As It Were: Prohibition, weather kept New Year's Eve revelers inside in 1920
It was a rather unusual New Year’s Eve in 1920 in Columbus.
For one thing, it was warm. At 59.4 degrees, it was the warmest New Year’s Eve since 1897, when the high reached 60. For a place where December usually meant ice, snow and freezing weather, the town almost seemed like spring.
And as often happens in the spring, it was wet.
To dampen the spirits of potential party seekers, a light drizzle settled over the city as the evening progressed. The actual amount of rainfall was miniscule, but the overall effect of the drizzle kept many people indoors.
A local paper reflected on the differences in the way Columbus welcomed in the New Year.
“Certainly not like a lion, in fact not even with the madness of a March hare, but very much like a tired and bedraggled lamb, 1921 came in and is taking up his long career. Still, all’s well that ends well and if Friday night’s wake for 1920 and revelry for 1921 lacked the fanfare, tumult and shouting of the good old days, Columbus is not going to start prejudiced against the baby year, the first little ‘one’ in the 1920s, not even when it settled down early Saturday morning in weeping with all the skill and gloom of Memorial Day.

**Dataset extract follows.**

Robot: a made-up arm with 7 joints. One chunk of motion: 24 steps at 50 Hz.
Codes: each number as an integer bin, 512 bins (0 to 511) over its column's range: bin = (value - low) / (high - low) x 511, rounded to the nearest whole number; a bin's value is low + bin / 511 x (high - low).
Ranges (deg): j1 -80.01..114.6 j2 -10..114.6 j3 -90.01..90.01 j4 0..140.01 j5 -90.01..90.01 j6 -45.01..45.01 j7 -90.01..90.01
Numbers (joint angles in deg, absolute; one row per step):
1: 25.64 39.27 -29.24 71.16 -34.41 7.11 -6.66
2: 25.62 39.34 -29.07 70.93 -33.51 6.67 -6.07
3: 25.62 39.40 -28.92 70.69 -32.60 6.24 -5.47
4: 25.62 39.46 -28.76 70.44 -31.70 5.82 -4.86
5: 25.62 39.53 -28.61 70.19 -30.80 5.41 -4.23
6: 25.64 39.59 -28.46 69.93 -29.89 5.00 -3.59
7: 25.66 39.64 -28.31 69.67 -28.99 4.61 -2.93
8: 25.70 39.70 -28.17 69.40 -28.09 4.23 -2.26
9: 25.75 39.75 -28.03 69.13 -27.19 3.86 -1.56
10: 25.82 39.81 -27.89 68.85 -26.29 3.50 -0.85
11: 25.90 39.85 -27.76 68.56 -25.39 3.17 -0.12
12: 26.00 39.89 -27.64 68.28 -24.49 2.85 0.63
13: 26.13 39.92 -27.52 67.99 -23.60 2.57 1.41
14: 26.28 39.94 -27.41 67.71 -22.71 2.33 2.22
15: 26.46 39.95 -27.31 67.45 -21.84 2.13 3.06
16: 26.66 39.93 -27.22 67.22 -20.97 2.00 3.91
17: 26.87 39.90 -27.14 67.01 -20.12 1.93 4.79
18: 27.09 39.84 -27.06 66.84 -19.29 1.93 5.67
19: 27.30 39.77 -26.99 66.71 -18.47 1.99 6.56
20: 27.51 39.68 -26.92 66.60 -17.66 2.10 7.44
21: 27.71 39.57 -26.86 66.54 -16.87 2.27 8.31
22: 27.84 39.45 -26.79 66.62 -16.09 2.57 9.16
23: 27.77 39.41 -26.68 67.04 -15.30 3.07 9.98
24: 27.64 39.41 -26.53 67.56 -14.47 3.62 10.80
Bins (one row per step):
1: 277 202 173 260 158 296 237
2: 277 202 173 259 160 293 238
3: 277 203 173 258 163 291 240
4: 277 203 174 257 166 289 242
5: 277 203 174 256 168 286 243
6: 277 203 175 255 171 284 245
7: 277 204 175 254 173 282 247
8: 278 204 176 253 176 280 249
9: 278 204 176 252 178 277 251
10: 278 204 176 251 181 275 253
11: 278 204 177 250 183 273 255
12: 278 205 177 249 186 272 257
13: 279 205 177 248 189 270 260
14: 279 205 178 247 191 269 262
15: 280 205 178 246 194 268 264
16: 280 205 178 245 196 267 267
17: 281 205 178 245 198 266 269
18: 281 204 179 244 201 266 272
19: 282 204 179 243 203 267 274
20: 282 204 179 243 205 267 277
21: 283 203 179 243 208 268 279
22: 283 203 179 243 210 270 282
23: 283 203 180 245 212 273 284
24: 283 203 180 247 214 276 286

“Most of Columbus went to bed at an early hour on Friday night, after reading the paper, smoking a pipe, playing a new record on the Whatola and yawning severely – New Year’s Eve flirting and beckoning and dancing outside the window failed to convince the large part of the population that she knew where a real party was going on. The retinue of Eve downtown was small and unmarked by the riotous color and colorful noise of ye olden days.”
What the newspaper was inferring was stated more directly in the headline of an adjacent article.

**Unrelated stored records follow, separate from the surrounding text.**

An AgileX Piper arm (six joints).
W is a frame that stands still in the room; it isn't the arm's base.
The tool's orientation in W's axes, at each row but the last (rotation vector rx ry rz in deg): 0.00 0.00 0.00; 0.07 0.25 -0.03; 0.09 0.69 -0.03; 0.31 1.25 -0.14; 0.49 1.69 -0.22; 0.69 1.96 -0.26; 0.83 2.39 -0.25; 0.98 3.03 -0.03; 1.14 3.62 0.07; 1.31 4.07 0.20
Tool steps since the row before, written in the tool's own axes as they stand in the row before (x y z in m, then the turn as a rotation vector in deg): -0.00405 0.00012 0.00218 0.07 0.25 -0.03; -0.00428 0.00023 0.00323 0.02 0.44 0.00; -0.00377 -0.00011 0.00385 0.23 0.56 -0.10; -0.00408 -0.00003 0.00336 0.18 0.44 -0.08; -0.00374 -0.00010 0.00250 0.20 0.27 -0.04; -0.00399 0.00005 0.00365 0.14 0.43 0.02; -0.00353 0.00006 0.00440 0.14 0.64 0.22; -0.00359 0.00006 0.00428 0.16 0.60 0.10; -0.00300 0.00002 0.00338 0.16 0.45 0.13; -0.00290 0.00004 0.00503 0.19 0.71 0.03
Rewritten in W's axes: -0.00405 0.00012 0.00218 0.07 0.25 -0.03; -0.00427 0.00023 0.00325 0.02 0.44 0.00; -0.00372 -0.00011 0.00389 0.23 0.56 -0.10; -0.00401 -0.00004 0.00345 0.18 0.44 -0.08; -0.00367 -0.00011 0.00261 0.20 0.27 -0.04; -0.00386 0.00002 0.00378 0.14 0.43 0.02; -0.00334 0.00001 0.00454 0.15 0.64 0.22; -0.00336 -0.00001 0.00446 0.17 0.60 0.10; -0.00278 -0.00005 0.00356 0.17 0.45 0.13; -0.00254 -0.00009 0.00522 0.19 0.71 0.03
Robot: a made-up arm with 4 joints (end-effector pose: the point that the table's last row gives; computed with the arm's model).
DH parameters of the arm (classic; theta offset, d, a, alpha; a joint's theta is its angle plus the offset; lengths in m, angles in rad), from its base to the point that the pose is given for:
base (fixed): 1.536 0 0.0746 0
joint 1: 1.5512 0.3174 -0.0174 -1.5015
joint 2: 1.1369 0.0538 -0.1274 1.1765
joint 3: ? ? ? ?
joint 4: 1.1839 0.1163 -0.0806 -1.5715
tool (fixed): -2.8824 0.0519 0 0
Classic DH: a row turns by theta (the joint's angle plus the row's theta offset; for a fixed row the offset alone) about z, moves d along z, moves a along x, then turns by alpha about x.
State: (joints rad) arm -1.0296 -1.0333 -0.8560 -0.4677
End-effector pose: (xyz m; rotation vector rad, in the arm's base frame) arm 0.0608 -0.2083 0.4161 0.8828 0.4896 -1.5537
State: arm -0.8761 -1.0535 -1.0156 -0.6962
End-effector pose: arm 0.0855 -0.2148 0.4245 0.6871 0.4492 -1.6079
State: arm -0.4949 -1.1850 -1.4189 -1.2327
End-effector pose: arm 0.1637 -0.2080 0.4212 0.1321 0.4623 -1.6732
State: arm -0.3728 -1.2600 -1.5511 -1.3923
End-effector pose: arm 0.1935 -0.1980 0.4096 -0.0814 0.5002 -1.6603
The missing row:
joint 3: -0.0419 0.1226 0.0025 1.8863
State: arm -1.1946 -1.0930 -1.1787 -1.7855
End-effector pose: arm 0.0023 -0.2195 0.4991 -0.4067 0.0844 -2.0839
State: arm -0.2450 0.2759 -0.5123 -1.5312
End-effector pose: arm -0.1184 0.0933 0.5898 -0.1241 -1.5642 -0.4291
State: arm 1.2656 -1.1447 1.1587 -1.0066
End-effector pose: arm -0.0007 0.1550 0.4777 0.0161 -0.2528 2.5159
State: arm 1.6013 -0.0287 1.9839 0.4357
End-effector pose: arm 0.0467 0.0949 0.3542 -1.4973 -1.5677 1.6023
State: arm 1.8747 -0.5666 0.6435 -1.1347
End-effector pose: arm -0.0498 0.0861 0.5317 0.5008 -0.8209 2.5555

“WHOLE COUNTRY SOBER – Prohibition Agents Busy in All Sections Seeing That Law Is Obeyed.”
The prohibition on the manufacture, sale and distribution of alcoholic beverages in America had been put in place Jan. 17, 1920, with a constitutional amendment.
A local paper observed the difference.
“Of course, there was whisky, evidenced by sagging overcoat pockets and these swellings of the hip peculiar to one who had fallen on the ice, but liquor was a disconnected undertone, not the blare of bugles that it used to be. As opposed to the one-time squads and phalanxes and parties and columns of laughing, shouting and more or less ditzy merrymakers, an intoxicated person Friday night generally drew a small knot of curious onlookers after him as he homeward wove his weary way.”

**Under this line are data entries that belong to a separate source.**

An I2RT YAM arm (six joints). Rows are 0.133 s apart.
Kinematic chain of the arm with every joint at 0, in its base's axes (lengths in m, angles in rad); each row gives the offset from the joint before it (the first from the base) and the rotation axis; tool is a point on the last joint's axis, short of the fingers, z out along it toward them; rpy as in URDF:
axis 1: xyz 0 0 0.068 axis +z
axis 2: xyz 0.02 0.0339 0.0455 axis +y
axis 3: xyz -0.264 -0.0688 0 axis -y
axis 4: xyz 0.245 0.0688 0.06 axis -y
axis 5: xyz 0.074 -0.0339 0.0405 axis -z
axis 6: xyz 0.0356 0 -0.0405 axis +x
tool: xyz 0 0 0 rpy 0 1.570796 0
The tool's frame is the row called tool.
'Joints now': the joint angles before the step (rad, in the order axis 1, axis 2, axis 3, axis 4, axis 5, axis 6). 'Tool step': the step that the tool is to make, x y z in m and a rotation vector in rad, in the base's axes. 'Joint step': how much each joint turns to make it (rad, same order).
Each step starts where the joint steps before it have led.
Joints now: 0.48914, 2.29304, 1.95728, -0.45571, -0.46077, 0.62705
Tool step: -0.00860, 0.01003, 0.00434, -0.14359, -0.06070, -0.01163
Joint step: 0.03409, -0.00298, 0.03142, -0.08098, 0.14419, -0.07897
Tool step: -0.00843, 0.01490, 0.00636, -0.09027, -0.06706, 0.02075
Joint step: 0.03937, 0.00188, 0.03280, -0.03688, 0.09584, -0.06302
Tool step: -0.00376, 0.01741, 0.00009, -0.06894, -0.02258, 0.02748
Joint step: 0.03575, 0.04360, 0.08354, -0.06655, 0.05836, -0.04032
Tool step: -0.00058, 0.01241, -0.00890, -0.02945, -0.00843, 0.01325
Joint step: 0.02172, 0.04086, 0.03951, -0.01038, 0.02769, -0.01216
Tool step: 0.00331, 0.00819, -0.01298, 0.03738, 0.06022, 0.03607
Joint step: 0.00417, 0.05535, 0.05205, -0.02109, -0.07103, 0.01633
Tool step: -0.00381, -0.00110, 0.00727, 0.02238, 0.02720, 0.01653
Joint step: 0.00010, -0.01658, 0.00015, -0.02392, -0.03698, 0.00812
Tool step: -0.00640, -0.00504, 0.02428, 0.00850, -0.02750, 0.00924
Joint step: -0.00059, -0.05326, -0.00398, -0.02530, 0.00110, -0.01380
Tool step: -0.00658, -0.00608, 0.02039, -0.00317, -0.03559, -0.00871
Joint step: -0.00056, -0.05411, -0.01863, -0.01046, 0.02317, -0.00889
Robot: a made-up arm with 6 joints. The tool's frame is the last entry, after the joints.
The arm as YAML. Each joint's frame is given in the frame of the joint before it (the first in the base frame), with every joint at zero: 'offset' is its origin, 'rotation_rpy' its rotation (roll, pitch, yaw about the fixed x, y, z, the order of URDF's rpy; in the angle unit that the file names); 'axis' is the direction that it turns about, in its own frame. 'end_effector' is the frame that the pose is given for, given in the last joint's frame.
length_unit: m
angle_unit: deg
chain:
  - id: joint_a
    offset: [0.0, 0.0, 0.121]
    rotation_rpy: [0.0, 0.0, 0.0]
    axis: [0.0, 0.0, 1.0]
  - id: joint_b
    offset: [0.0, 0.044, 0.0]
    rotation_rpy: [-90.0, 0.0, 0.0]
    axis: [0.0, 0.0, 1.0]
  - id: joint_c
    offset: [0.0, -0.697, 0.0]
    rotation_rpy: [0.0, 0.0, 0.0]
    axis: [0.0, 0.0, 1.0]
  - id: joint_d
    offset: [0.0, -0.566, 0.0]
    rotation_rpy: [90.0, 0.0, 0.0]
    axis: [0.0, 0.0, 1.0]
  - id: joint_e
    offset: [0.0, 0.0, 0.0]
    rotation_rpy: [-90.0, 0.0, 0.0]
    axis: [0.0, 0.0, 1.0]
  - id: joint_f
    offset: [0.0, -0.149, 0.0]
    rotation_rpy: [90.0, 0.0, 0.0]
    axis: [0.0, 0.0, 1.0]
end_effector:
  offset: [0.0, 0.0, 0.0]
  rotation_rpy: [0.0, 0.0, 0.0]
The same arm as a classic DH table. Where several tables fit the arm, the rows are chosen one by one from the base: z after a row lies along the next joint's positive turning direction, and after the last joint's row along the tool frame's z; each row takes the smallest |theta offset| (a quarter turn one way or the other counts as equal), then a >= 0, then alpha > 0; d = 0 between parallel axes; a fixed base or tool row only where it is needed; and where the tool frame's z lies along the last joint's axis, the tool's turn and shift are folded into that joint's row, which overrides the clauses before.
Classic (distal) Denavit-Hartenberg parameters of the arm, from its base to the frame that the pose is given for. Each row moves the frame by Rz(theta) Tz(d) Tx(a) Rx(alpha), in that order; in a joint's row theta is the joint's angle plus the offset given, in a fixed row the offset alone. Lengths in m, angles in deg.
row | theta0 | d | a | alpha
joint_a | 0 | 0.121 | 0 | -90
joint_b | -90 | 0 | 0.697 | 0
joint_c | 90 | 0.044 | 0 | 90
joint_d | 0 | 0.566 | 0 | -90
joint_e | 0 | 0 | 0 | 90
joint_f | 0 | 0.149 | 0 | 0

This is not to say people weren't partying. They simply were partying inside.
“The hotels, remembered as headquarters of old Rip Revelry in the days that are no more, were by no means deserted Friday night. There was dancing and merriment, frolic and disporting, with paper caps and trick favors, and all the former accompaniment and atmosphere of the Eve, but the life of the party was not there. In most places, the committees of reception for the new year broke up at a comparatively early hour, at the Athletic Club the revelry stopping at midnight.”
None of this should imply that the town was deserted on New Year’s Eve. In addition to the hotels and restaurants, most local churches were open and holding special watch services as the New Year approached.
Even if the rather raucous celebrating of earlier years was not to be found on the streets, people still found a number of places to spend their time on New Year’s Eve.
Of course, several people perhaps retired early because New Year’s Day would be busy, as well.
Traditionally, New Year’s Day was celebrated with people visiting and receiving friends and neighbors with greetings and best wishes for the new year. Many residents of Columbus, especially those of “a certain age and background,” still made the rounds and paid the respects expected of them.
Other people found other things to do. The Ohio State University football team was in California to participate on New Year’s Day in the traditional East-West game, this time against the University of California.
Ten thousand people gathered in the state fairgrounds coliseum, where a play-by-play account of the game was read as the game was played.
“The spectators showed they were of the dyed-in-the-wool type and stuck with the Wilcemen (Ohio State’s coach was John Wilce) even when the score was overwhelmingly against them. They cheered every chance they had. The demonstration was a wonderful testimonial to the staunch backing of the followers of the Scarlet and Gray.”
Ohio State lost 28-0.
Nevertheless, “it was a holiday bedecked crowd that rocked the Coliseum, jovial and optimistic.”
It was a rousing beginning to the decade that soon would be known as the Roaring Twenties.
Local historian and author Ed Lentz writes the As It Were column for ThisWeek Community News.